**YOUR GOAL**
From the entries that follow, copy every line with the word "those".

**DATA FOR THE TASK**
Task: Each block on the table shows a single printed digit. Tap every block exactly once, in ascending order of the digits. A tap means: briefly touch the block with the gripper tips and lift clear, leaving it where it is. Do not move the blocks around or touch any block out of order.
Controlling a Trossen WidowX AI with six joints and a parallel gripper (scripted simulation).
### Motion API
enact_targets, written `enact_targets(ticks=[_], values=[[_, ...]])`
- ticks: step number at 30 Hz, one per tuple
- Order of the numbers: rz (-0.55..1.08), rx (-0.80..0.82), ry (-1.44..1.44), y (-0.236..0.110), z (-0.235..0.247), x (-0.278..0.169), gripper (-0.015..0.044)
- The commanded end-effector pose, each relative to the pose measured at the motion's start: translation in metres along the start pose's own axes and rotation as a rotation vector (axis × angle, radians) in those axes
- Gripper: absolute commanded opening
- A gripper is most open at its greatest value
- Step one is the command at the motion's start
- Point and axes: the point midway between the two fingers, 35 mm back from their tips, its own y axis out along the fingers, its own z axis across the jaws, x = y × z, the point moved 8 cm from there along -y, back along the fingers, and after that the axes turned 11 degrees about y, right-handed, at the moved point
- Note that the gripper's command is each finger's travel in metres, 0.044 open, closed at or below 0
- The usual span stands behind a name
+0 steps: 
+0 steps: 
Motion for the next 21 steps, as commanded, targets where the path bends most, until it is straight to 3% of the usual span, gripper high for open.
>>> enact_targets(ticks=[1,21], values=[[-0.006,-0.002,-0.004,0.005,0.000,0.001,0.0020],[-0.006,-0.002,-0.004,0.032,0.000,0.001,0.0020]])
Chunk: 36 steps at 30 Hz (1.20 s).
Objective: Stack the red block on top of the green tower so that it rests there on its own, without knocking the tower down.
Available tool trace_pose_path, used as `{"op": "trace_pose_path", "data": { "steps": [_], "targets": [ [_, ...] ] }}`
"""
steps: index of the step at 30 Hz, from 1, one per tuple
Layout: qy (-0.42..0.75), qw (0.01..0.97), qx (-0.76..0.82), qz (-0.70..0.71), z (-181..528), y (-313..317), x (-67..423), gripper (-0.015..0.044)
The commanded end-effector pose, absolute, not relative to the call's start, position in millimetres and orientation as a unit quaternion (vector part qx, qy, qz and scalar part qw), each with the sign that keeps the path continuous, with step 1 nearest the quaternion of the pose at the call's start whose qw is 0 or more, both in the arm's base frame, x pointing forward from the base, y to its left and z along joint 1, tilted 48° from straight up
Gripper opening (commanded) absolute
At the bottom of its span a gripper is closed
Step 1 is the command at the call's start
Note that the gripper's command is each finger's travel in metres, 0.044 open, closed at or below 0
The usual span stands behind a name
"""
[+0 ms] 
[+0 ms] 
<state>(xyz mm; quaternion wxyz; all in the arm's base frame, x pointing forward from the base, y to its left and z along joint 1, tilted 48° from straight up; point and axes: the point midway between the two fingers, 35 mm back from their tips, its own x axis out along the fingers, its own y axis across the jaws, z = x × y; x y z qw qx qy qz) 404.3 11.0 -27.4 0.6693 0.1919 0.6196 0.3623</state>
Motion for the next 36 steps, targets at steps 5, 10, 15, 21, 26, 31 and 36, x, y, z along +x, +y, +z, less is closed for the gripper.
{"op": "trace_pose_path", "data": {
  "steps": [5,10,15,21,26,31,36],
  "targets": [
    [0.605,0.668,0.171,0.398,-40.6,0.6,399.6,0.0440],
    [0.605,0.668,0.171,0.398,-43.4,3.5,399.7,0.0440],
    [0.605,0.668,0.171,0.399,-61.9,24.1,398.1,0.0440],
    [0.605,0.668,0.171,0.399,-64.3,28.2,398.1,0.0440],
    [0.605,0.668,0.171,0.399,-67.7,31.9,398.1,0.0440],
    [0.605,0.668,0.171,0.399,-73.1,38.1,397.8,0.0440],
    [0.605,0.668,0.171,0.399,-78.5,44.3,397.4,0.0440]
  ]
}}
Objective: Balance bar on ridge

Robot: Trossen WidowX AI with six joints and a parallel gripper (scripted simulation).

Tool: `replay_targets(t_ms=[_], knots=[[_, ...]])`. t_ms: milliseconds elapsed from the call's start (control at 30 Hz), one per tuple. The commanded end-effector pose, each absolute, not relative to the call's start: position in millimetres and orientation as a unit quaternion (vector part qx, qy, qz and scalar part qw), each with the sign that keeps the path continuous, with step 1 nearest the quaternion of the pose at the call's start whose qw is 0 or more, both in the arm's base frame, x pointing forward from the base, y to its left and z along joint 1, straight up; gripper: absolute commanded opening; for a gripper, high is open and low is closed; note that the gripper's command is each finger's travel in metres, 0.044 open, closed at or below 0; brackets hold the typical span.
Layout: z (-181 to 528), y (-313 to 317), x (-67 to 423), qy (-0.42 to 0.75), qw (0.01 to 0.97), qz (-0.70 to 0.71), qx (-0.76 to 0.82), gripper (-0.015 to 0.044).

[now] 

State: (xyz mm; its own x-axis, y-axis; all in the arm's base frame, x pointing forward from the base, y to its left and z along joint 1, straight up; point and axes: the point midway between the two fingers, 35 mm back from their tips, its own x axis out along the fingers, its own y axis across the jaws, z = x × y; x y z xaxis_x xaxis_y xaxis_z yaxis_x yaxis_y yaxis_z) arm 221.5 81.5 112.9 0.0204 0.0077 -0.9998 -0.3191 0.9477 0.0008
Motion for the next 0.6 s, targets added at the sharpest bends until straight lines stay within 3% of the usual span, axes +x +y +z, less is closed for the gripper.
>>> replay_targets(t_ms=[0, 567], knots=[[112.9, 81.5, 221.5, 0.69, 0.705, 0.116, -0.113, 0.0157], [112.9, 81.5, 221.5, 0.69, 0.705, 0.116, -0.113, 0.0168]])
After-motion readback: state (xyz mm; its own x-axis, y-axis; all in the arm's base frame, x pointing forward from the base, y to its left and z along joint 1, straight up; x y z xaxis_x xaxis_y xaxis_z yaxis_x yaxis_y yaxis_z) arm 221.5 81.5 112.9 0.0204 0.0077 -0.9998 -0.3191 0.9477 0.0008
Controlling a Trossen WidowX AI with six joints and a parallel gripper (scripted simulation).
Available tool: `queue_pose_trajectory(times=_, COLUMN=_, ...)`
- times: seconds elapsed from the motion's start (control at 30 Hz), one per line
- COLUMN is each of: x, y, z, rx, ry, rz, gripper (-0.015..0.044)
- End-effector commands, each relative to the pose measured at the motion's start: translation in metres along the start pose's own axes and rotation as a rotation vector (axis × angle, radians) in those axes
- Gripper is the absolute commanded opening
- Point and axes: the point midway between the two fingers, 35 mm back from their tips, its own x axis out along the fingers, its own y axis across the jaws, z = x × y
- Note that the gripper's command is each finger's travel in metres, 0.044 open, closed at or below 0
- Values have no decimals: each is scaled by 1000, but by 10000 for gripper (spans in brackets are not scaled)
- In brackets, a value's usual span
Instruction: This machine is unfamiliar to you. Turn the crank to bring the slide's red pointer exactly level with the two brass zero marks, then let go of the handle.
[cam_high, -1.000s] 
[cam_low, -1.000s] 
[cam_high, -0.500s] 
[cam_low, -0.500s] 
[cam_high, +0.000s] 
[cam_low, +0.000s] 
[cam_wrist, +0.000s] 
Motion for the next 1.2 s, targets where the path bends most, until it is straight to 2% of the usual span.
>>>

**EXERCISE OUTPUT**
- The commanded end-effector pose, each relative to the pose measured at the motion's start: translation in metres along the start pose's own axes and rotation as a rotation vector (axis × angle, radians) in those axes
- End-effector commands, each relative to the pose measured at the motion's start: translation in metres along the start pose's own axes and rotation as a rotation vector (axis × angle, radians) in those axes

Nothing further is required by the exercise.